▶ [Task objective]: Your reply should consist only of the lines from the one holding "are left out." to the last line of the data below, written out exactly and without pictures.

▶ [Records supplied]:
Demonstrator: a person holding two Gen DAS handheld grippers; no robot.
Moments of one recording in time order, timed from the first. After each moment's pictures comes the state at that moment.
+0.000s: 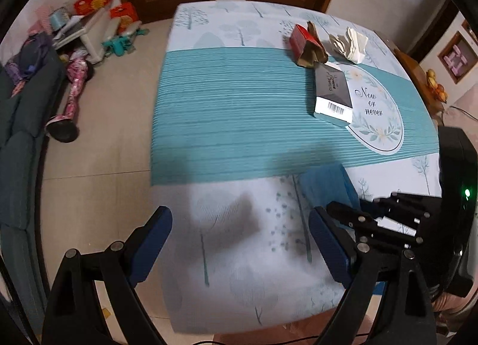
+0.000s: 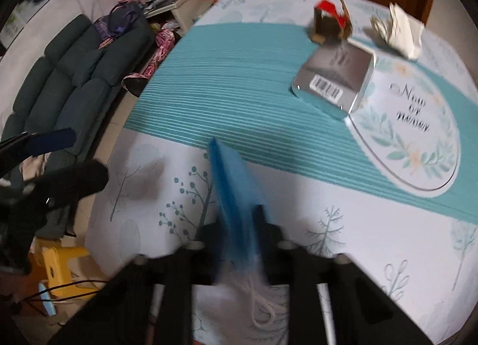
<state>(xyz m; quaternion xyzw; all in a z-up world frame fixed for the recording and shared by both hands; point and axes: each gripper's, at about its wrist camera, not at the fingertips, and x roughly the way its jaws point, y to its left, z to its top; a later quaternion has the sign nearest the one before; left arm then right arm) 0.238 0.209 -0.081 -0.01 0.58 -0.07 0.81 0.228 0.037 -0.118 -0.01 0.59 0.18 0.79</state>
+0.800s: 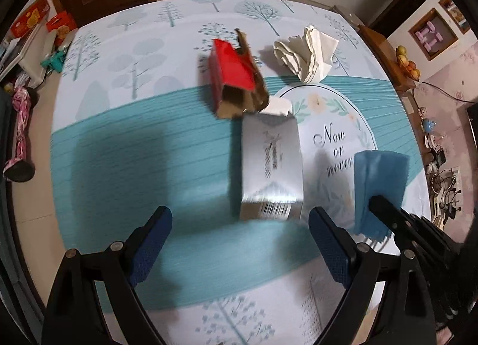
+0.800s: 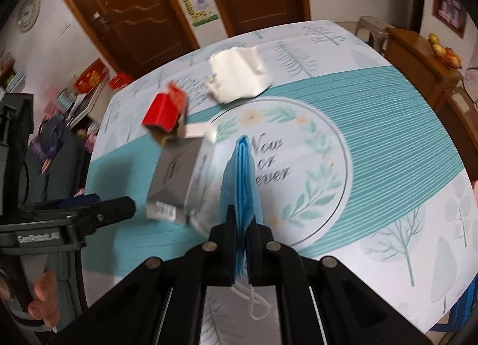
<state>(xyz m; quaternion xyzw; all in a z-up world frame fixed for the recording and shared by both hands) 0.383 0.099 -0.102 0.01 0.62 -0.18 0.77 0.277 -0.097 -0.074 0.15 0.49 -0.04 0.85</state>
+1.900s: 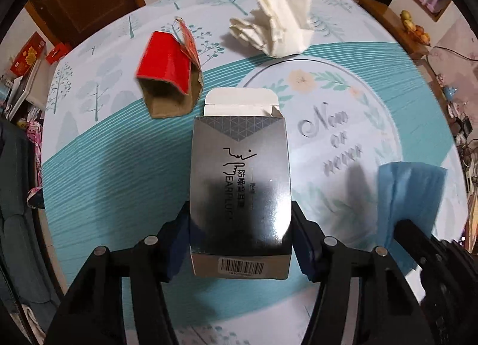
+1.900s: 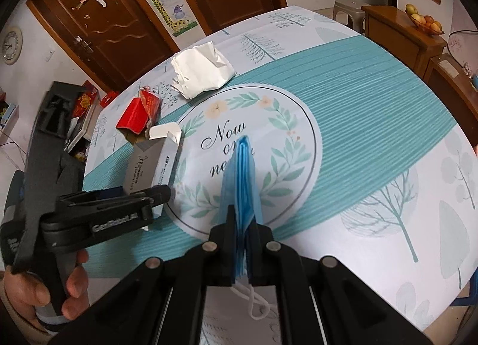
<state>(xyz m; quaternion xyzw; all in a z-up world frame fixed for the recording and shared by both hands) 0.364 0.012 -0.125 0.11 0.60 -0.16 0.78 0.248 -0.121 -0.092 0.21 0.49 -0.06 0.85</state>
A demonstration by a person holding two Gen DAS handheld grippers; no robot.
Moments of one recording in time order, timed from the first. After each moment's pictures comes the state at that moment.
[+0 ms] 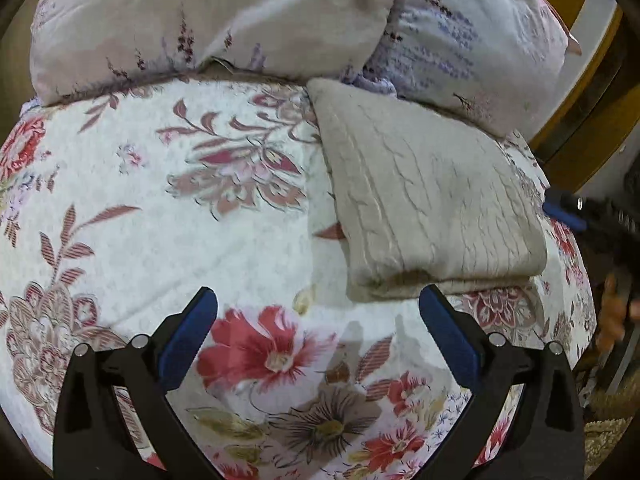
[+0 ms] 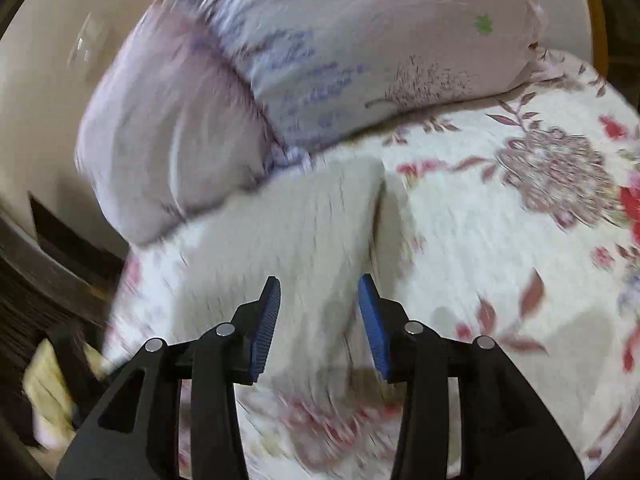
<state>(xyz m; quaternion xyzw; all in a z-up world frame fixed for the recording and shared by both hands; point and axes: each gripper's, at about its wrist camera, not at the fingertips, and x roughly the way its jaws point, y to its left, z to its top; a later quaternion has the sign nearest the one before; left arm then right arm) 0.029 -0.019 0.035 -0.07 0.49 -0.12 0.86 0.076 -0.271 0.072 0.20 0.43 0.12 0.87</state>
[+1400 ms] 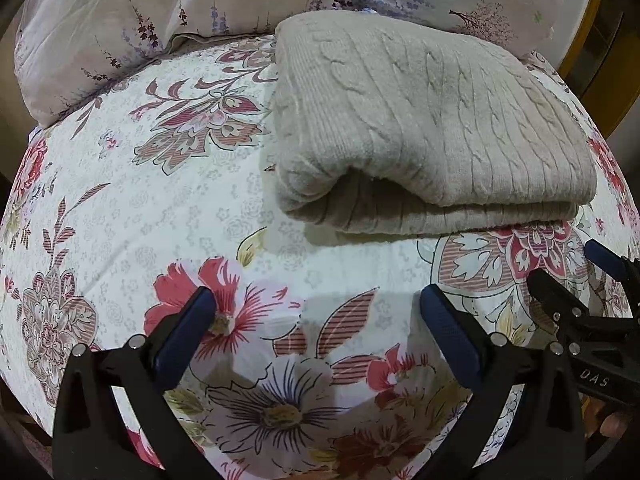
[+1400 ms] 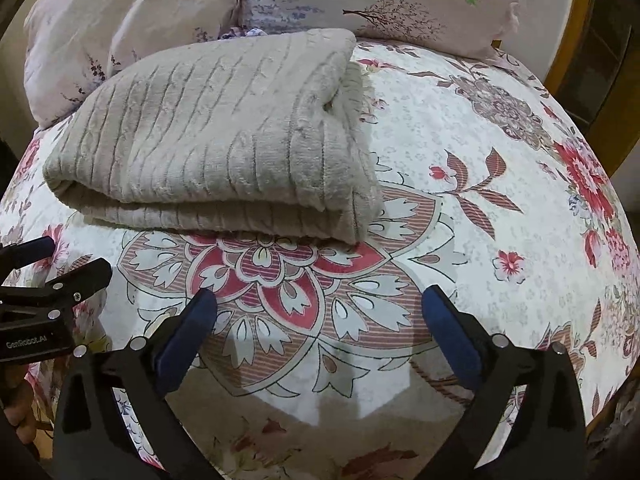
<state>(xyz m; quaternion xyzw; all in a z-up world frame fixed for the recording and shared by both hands) 0.016 -0.071 0.003 0.04 0.54 -0.07 0.84 0.015 -0.211 0.004 0.01 0.49 0.00 0.87</state>
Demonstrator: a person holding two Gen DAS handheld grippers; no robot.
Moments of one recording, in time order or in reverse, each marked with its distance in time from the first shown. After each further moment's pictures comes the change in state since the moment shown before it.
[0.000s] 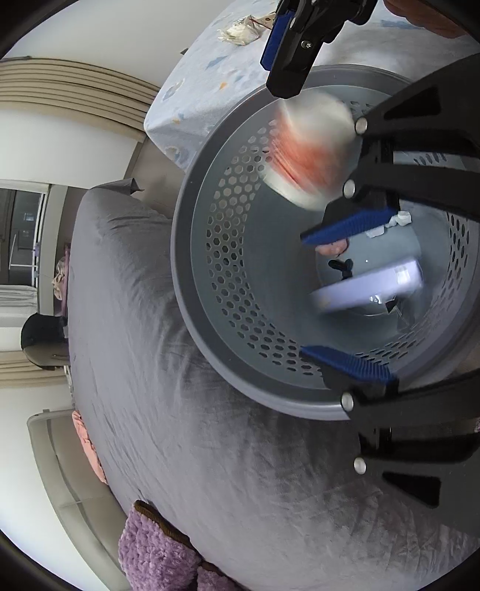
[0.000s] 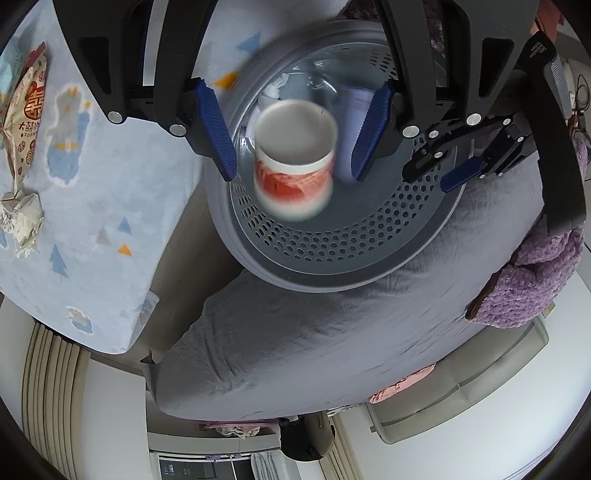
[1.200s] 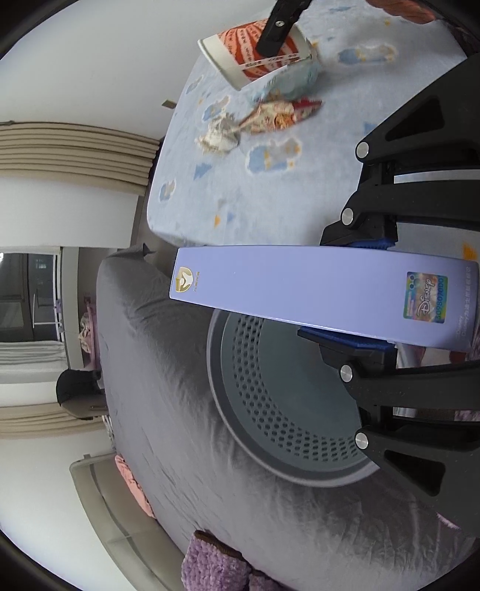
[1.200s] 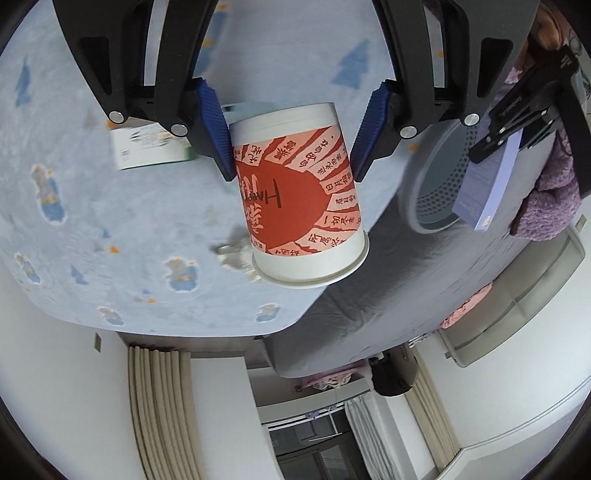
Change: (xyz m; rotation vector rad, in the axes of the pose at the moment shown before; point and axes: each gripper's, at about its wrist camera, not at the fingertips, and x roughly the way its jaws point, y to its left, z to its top) left arm -0.094 -0.128 -0.022 0.146 -0.087 -0.083; right arm -0.164 -0.158 -0.083 0.244 -0.193 -0.148
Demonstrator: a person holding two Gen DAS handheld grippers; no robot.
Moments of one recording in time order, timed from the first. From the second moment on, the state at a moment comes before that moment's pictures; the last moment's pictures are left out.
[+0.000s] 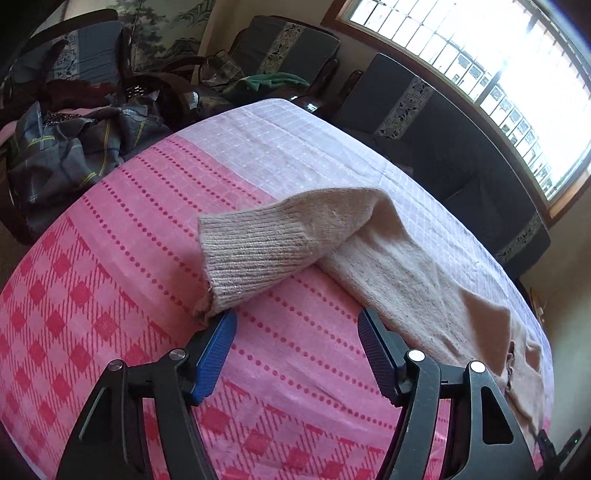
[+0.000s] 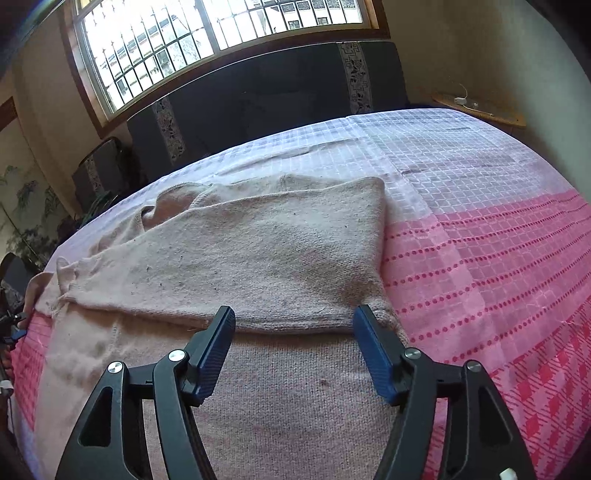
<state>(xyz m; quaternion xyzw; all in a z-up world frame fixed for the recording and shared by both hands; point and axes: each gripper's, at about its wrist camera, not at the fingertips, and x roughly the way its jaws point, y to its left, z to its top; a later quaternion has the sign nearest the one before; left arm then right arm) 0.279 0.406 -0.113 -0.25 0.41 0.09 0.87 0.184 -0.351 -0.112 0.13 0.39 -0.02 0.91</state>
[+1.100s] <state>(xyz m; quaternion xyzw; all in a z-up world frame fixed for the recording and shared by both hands) 0.336 0.476 -0.107 -0.34 0.41 0.10 0.84 0.183 -0.348 -0.111 0.13 0.39 0.00 0.91</state>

▶ [Output of the task]:
Moments of one recording in time order, timed from the first. From the second moment on, the state at a moment comes before that moment's pictures; the last moment's pictures are left out.
[+0.000s] 
[+0.000s] 
<state>(xyz m; quaternion xyzw; all in a z-up world frame fixed for the recording and shared by both hands; point and axes: each gripper's, at about its wrist camera, not at the fingertips, and x roughly the way its jaws point, y to its left, z to its top; a later quaternion has the sign nearest the one before; left arm then right arm) 0.279 0.406 -0.113 -0.25 0.41 0.09 0.87 0.184 -0.351 -0.112 0.13 0.39 -0.02 0.91</state>
[+1.100s] <state>(xyz m; quaternion xyzw; all in a z-up world frame fixed for the recording and shared by both hands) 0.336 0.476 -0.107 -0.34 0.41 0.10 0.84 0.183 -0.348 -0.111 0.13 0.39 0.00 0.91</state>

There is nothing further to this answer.